When two lines cross on a graph, the spot where they meet is the point of intersection.
For this problem, the point of intersection is where both equations share the same values of and for their variables.
To find it, we first need to determine the values of x and y that satisfy both equations:

• Equation 1: \( x - y = -4 \)
• Equation 2: \( x + 2y = 5 \)

Finding this point helps us understand where the relationships between the two variables overlap.
This point is essential in various scenarios since it indicates where two situations or datasets behave the same way.

The substitution method is a common strategy used to solve systems of equations.
Here's a quick guide:

• Solve one equation for one variable.
• Substitute this expression into the other equation.
• Simplify and solve for the remaining variable.

In this exercise, we solved the first equation \( x = y + 4 \).
Next, replace "x" in the second equation with \( y + 4 \), leading to \( (y + 4) + 2y = 5 \).
Simplify this to find \( y = 3 \).
This method effectively reduces the number of variables, making it manageable to find their actual values.

After finding the potential solution for the system, it's crucial to verify it to avoid errors.
Algebraic verification involves plugging the found values back into the original equations:

• Equation 1: Substitute \( x = 1 \) and \( y = 3 \): \( 1 - 3 = -4 \).

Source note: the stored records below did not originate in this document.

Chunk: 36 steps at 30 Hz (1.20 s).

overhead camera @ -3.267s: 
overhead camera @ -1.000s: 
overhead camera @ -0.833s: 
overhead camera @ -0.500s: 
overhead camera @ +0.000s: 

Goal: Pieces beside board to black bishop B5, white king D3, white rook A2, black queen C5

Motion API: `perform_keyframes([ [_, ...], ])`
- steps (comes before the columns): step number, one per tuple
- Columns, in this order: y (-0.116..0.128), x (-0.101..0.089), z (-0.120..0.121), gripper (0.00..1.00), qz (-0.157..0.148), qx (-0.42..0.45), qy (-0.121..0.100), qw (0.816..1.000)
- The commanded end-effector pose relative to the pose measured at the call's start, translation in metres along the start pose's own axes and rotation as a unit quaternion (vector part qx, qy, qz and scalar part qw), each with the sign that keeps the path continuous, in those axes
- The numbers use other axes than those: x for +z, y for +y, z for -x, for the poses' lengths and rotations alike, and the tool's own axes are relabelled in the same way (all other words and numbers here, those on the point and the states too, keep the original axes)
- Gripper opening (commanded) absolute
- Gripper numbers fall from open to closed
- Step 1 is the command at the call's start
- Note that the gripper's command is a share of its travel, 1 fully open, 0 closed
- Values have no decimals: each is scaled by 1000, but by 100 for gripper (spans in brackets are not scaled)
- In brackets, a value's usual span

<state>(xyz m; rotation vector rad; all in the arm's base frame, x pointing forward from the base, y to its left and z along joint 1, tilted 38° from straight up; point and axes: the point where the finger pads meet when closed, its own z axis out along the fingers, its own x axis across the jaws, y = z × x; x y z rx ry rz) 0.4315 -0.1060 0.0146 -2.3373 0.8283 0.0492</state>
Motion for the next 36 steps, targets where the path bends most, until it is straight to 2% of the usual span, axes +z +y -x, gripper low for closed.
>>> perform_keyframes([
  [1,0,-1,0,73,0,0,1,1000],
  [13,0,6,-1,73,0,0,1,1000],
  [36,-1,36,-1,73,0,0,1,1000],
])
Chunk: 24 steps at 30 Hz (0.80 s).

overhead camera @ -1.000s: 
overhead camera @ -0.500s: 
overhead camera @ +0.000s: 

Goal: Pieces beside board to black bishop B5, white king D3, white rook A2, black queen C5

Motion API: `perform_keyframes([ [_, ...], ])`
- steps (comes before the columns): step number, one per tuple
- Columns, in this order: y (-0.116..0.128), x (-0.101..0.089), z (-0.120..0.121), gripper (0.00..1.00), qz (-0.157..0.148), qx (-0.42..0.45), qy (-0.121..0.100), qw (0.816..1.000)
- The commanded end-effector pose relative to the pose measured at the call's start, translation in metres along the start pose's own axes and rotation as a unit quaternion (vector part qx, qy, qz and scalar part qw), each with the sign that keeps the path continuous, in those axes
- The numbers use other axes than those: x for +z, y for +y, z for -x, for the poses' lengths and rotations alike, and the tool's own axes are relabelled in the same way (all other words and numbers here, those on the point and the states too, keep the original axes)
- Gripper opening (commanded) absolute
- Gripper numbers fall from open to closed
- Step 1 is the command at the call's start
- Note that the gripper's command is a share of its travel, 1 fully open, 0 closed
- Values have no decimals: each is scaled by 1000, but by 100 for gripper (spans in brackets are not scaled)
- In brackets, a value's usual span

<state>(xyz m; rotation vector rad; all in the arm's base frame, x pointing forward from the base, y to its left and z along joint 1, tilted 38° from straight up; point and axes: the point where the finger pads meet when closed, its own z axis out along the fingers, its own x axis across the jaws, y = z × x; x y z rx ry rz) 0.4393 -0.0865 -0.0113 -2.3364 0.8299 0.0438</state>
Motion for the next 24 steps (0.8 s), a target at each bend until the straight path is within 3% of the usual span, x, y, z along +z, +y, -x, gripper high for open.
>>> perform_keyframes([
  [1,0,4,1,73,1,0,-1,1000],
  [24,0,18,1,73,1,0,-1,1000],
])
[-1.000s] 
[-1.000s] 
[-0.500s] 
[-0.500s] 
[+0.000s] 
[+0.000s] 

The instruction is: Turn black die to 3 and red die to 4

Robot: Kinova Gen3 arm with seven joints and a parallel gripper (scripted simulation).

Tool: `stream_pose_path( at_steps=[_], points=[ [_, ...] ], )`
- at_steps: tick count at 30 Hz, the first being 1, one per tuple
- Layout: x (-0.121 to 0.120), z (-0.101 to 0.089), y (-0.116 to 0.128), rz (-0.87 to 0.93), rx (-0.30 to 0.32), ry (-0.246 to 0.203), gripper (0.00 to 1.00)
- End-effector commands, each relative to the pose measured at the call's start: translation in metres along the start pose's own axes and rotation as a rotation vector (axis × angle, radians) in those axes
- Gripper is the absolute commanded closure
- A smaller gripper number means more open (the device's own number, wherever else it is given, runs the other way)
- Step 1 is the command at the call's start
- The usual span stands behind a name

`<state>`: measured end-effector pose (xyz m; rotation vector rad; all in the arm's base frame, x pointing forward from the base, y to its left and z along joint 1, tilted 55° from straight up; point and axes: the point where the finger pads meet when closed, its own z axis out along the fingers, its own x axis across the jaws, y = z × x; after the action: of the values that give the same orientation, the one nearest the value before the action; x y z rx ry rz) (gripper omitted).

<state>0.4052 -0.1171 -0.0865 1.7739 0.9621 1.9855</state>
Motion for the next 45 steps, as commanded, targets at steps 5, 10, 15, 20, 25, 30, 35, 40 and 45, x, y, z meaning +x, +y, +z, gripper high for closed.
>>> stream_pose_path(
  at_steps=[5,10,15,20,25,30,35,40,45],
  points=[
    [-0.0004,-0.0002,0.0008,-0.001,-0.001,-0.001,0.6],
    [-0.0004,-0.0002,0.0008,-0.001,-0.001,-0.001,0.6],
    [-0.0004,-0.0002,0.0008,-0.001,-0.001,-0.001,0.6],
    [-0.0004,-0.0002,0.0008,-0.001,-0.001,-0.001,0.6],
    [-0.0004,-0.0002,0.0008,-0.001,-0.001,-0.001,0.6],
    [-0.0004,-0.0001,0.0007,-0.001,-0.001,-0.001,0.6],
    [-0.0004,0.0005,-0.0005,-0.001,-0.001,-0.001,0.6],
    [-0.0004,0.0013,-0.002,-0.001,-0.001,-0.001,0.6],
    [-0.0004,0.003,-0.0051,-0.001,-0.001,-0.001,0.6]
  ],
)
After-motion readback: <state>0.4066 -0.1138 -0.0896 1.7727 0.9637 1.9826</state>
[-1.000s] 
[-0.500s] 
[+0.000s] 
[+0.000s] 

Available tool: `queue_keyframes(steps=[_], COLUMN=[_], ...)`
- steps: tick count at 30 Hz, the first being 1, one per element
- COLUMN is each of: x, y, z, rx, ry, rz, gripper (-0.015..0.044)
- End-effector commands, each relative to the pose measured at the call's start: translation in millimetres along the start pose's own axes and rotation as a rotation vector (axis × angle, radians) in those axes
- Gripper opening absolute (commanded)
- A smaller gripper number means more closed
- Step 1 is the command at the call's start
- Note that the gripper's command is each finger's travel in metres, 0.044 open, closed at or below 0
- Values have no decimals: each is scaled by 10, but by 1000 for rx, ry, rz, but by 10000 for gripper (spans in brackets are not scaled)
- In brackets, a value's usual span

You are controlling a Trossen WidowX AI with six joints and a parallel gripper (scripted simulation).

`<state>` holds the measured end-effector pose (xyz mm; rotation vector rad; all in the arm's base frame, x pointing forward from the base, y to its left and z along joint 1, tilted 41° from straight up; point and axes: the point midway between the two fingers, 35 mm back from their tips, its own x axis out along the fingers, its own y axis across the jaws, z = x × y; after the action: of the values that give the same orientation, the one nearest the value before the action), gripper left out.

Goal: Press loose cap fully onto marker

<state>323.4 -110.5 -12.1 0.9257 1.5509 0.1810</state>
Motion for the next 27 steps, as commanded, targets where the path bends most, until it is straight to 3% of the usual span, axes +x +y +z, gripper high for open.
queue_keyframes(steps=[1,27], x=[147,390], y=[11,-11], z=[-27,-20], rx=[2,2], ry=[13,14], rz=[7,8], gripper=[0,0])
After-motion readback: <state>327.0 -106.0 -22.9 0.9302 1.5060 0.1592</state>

It holds true.
• Equation 2: Substitute \( x = 1 \) and \( y = 3 \): \( 1 + 2(3) = 1 + 6 = 5 \). It holds true.

If both equations are satisfied, the solution \( (x, y) =(1, 3) \) is indeed correct.
This step ensures that no algebraic mistakes were made and confirms the result's accuracy.

Creating a table of values is a practical way to verify the solution by testing few x values.
You make columns for x and y, then plot each equation using simple substitutions.
In these tables:

• Equation 1: Choose x-values, calculate corresponding y by solving \( y = x + 4 \).
• Equation 2: Use the same x-values, find y by solving \( y = \frac{5-x}{2} \).

When you plug in x=1:

• Equation 1 gives y = 1 + 4 = 5
• Equation 2 gives y = (5-1)/2 = 2

We should get y=3 for x=1 to verify the solution, emphasizing aligning computations with the intersection point.
Tables visually confirm our solution, enhancing our confidence in its correctness.